A vida das vítimas do Césio 137 deve mudar para melhor. Isso acontece depois da repercussão da minissérie Emergência Radioativa. A produção liderou o ranking global de séries mais vistas da Netflix na última semana. Com isso, o governo de Goiás sancionou o reajuste das pensões dadas aos afetados pelo material radioativo. A medida já vale a partir deste mês.
O episódio ocorreu em setembro de 1987. É considerado o maior acidente radiológico fora de uma usina nuclear do mundo. O reajuste foi sancionado por Ronaldo Caiado antes de sua renúncia. Com ele, as pensões dos radiolesionados por contato direto com o Césio-137, e daqueles com irradiação superior a 100 RAD, passam de R$ 1.908 para R$ 3.242. Os demais afetados terão o benefício reajustado de R$ 954 para R$ 1.621.
Segundo o governo, 603 pessoas têm direito ao pagamento atualmente. O reajuste era pedido há anos pelas vítimas. Elas estavam desde 2018 sem atualização no valor. Em julho de 2023, o governo de Goiás vetou um projeto de lei que reajustava as pensões. Na época, citou falta de estudo sobre o impacto financeiro nas contas do estado.
O acidente de Goiânia
Em setembro de 1987, Devair Ferreira, dono de um ferro-velho em Goiânia, comprou uma cápsula de chumbo de dois catadores. O objeto foi encontrado nas ruínas de uma antiga clínica. No escuro, ele viu que o material emitia um brilho azulado. Esse brilho vinha de um pó fino dentro da cápsula. Encantado e sem saber do perigo, levou o material para casa. Mostrou para a família e deu um pouco para amigos e parentes.

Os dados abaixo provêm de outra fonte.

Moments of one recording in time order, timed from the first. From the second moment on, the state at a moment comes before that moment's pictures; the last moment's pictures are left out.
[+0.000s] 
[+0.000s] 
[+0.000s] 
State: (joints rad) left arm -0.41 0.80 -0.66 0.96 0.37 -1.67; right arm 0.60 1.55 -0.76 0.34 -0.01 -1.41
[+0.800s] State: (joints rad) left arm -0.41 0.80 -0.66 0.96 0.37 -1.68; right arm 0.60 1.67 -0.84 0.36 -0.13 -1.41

O pó brilhante era césio-137, uma substância muito radioativa. Ela alimentava uma máquina de radioterapia abandonada. A máquina estava numa clínica desativada, sem cuidados. Com a exposição, as pessoas começaram a adoecer rápido e sem explicação. Assim começou o maior acidente radioativo da história do Brasil. A minissérie Emergência Radioativa retrata esse caso.
A produção é protagonizada por Johnny Massaro. Ele interpreta o físico que descobriu a contaminação. Esta é a produção mais recente sobre o caso, mas não a única. O acidente foi mencionado no curta documental Ilha das Flores (1989). Também foi dramatizado no filme Césio 137 — O Pesadelo de Goiânia (1990), de Roberto Pires. Além disso, é tema de vários documentários e livros. Essas obras recontam a história como um alerta sobre os perigos da radiação.
As consequências do descaso
Sem saber do perigo e negligenciada pelas autoridades, a população de Goiânia ficou vulnerável. Com todos ao redor adoecendo, Maria Gabriela, esposa de Devair, levou a cápsula à Vigilância Sanitária. Ela alertou que aquilo poderia ser a causa das doenças. A queixa, porém, não foi levada a sério de imediato. Isso fez com que a contaminação demorasse a ser controlada.
Nesse meio-tempo, milhares foram expostas ao risco. Elas sofreram por anos com as consequências. Oficialmente, quatro pessoas morreram nos dias seguintes à exposição. Entre elas estavam Maria Gabriela e Leide das Neves, de 6 anos. A menina ingeriu o material ao comer com as mãos contaminadas depois de brincar com o pó.
Os números foram maiores no longo prazo. Segundo a Associação das Vítimas do Césio 137, pelo menos 107 pessoas morreram nos anos seguintes. Os problemas foram desencadeados pela radiação. Cerca de 1.600 foram afetadas diretamente pelo acidente. Todas foram vítimas de um descaso radioativo sem precedentes.
A minissérie da Netflix trouxe nova atenção ao caso. Essa atenção parece ter ajudado a pressionar por mudanças concretas. O reajuste das pensões é um exemplo disso. A história do Césio 137 em Goiânia continua servindo como um alerta importante. O alerta é sobre os riscos de materiais radioativos mal administrados e a necessidade de protocolos rígidos de segurança.